# PROMPT
Go through the data and copy each line that holds "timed".

[Source data]
——————————
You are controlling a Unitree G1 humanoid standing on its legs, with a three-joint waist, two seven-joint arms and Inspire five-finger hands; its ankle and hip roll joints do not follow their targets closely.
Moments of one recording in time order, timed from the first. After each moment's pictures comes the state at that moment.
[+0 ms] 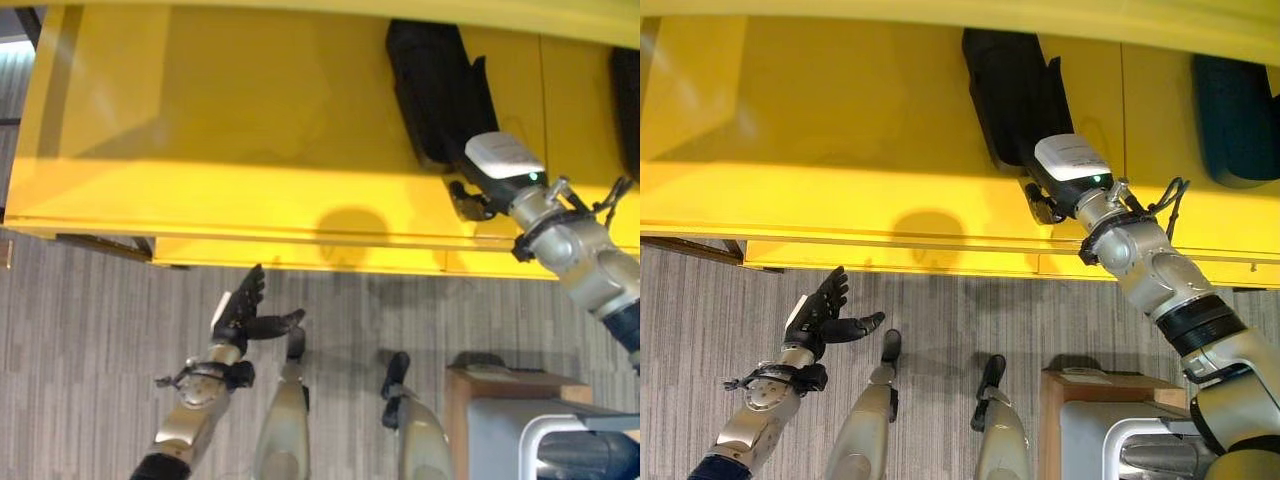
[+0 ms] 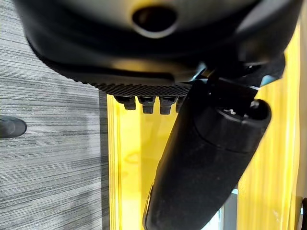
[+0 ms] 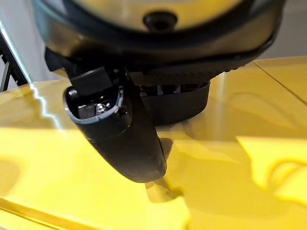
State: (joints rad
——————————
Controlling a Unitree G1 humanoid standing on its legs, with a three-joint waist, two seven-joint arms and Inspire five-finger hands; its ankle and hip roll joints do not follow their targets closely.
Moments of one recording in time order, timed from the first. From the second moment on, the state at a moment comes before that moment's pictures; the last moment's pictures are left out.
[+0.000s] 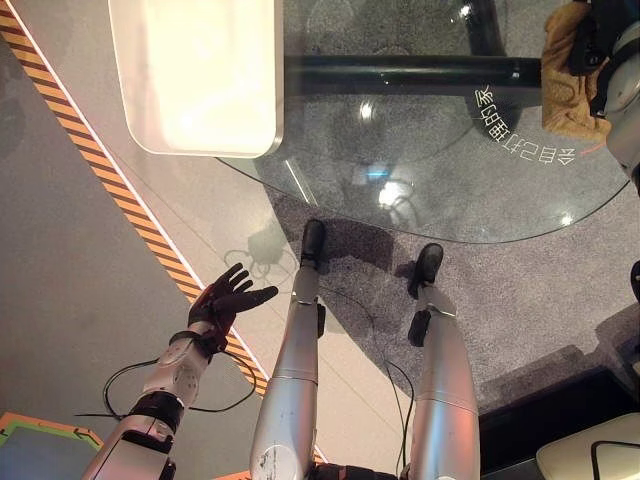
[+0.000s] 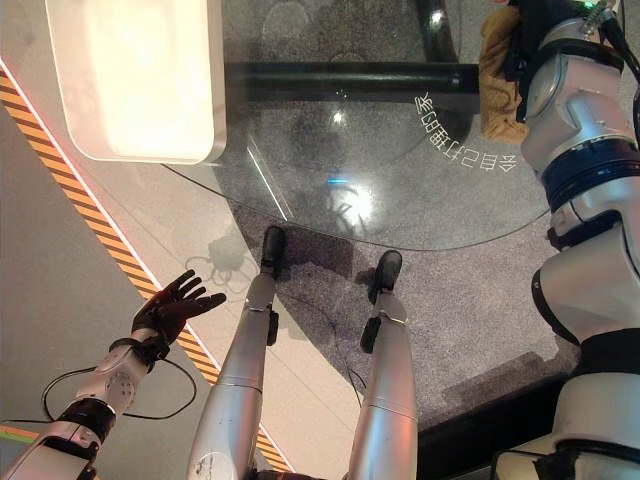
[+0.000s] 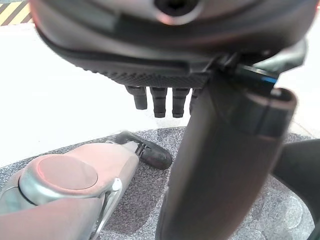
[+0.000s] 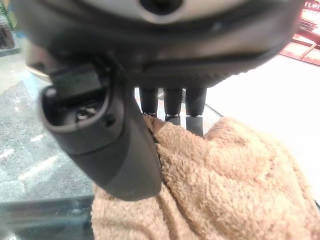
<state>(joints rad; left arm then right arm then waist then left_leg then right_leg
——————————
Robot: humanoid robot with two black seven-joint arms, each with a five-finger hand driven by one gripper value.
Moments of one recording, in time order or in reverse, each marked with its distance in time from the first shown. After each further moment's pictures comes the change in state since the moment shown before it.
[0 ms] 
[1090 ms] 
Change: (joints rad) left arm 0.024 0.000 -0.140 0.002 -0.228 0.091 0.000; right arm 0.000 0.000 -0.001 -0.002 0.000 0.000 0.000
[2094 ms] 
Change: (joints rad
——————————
# ANSWER TO THIS TASK
Moments of one recording in time order, timed from the first. After each moment's pictures comes the state at that moment.
Moments of one recording in time order, timed from the first. From the second moment on, the state at a moment comes before that moment's pictures; the last moment's pictures are left out.

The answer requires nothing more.